Source: IPART Report: Review of External Benefits of Public Transport, Table 1.1 p.8 (December 2014)
The new report provides the estimates as a range of possible values. In the case of ferries the range is very large: between one and 21 cents per passenger journey. As students of statistics will know, when there is a range of possible values like this, the mean is not more likely to be the true value than any other value in the range. So the external benefit per passenger km for ferries, according to IPART, could be one cent or 21 cents, or anywhere in between.

These figures suggest that the external benefits of ferries could be twice as high as buses and trains or they could be as little as one twentieth. IPART is not sure.
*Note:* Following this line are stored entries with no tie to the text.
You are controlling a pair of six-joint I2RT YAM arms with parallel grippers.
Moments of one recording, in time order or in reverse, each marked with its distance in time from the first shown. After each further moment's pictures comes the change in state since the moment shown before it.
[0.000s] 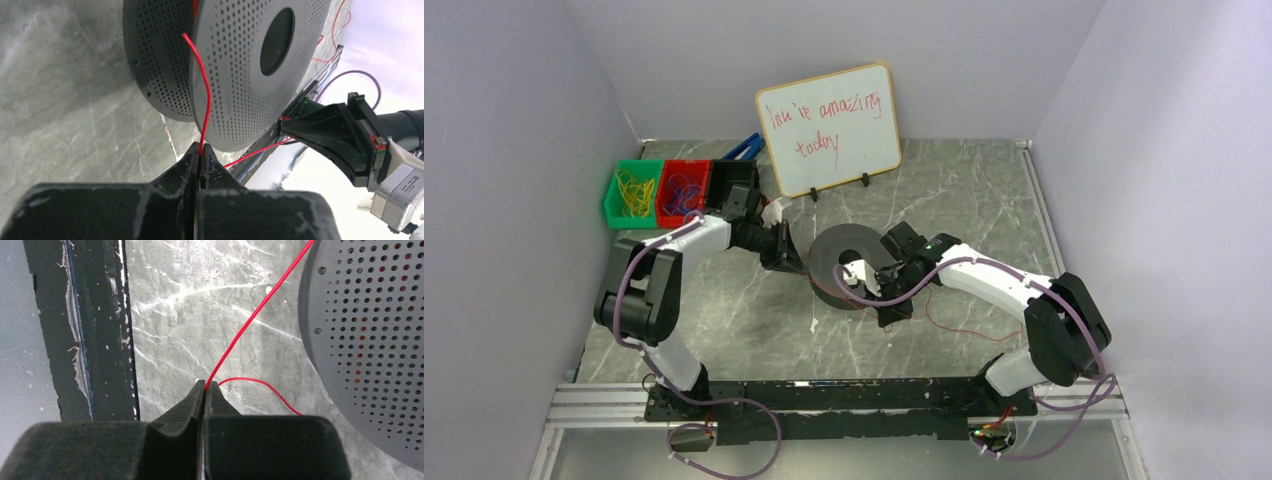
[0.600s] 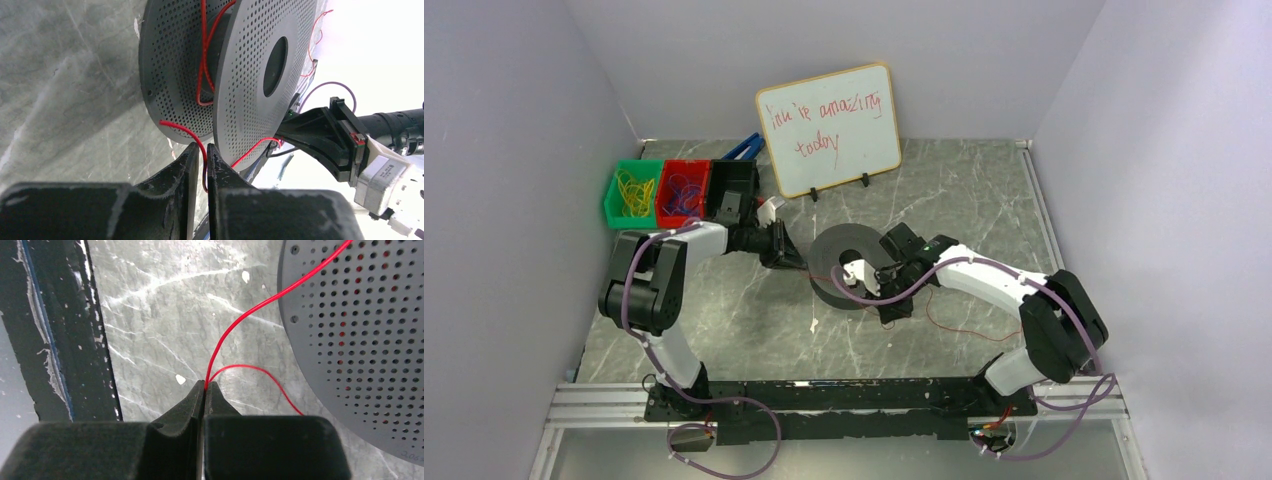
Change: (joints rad) left arm 0.052 0.075 -0.076 0.242 0.102 -0.063; right arm 0.000 0.022 -0.008 0.041 0.074 0.025
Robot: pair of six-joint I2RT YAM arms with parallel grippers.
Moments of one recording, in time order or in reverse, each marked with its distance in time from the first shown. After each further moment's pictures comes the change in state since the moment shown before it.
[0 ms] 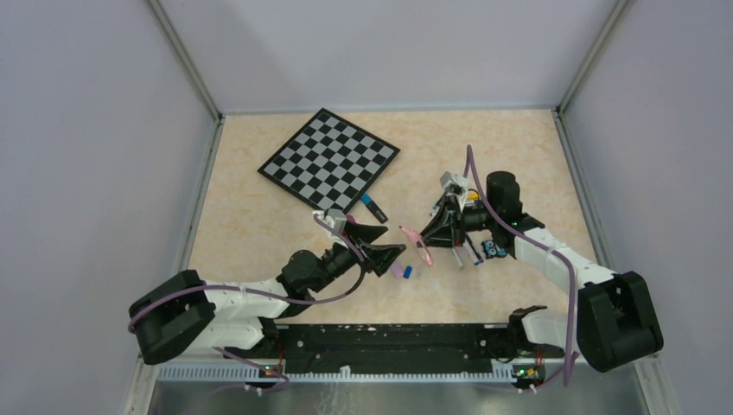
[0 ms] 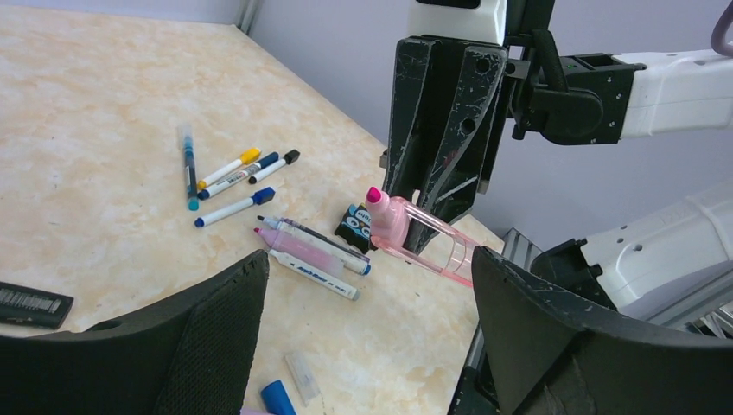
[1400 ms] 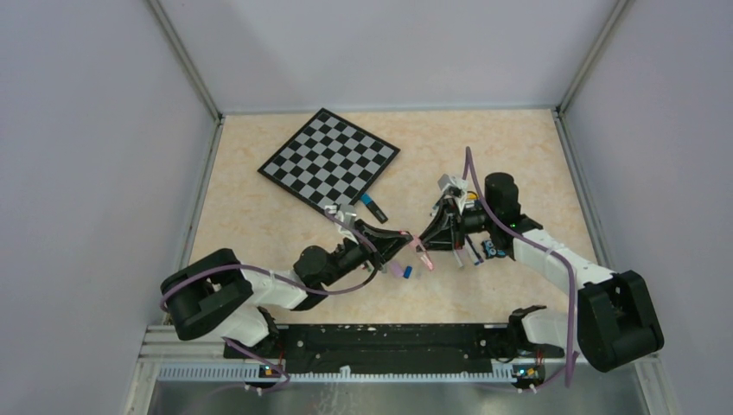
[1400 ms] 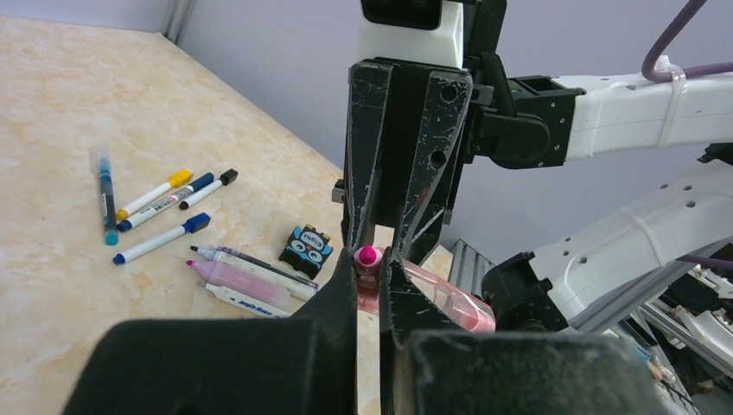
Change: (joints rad) left arm 0.004 0.262 0.070 0.290 0.100 -0.090; right arm 0.023 0.001 -0.014 0.044 -0.047 0.039
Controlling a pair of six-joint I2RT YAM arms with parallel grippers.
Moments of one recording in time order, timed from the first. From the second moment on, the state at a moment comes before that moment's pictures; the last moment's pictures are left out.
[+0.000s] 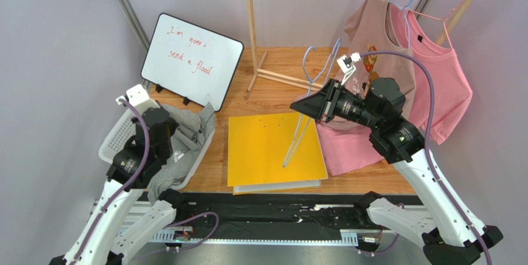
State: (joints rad) left arm -0.45 0.67 1.02 -0.68 -0.80 -0.44; right arm 0.54 0.93 1.20 -0.34 -0.55 0.82
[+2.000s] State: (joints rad) left arm -0.34 0.84 1.25 -1.23 -0.90 -1.25; right arm 0.54 0.90 1.13 -0.34 -0.50 0.77
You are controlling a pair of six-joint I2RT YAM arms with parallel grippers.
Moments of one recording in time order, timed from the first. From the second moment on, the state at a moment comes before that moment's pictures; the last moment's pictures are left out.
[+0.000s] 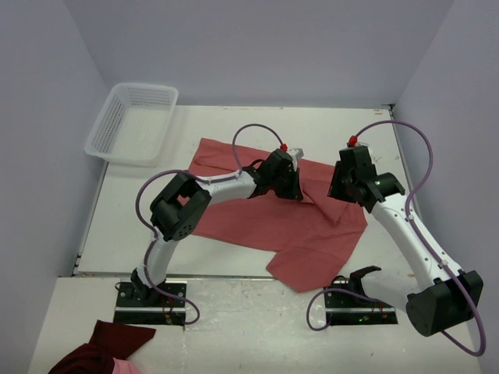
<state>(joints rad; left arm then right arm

To further complicate matters, the range of possible external benefits used by IPART in its models, continue to be very limited. Suggestions by stakeholders for including other things, such as improved mobility and social inclusion, are dismissed in the report, partly because they are too difficult to measure.

This points to ontological flaws in IPART's analysis, a weakness not uncommon in other economic studies. Something that cannot be measured is no less real than something else that can. 

Read together, the Auditor General's Report and the latest IPART report point to the following conclusions about ferry fares:
  • the operating cost per passenger km of buses and ferries are similar. Ferry costs would be less than bus costs if journey distances were measured direct, point to point.
  • the measurement of external benefits of public transport travel is highly subjective and the estimated ranges provided by IPART are so wide that it is not possible to determine whether ferries offer a higher or lower benefit than buses or trains.
The solution lies in learning from European countries where public transport fares do not distinguish between modes. These countries build highly legible, integrated public transport systems with heavily discounted periodical multi modal tickets. This leads to high rates of public transport use, highly mobile and liveable city environments and high cost recovery, in most cases more than double the rate achieved in NSW.  

A fresh approach to fare structures in Sydney is long overdue.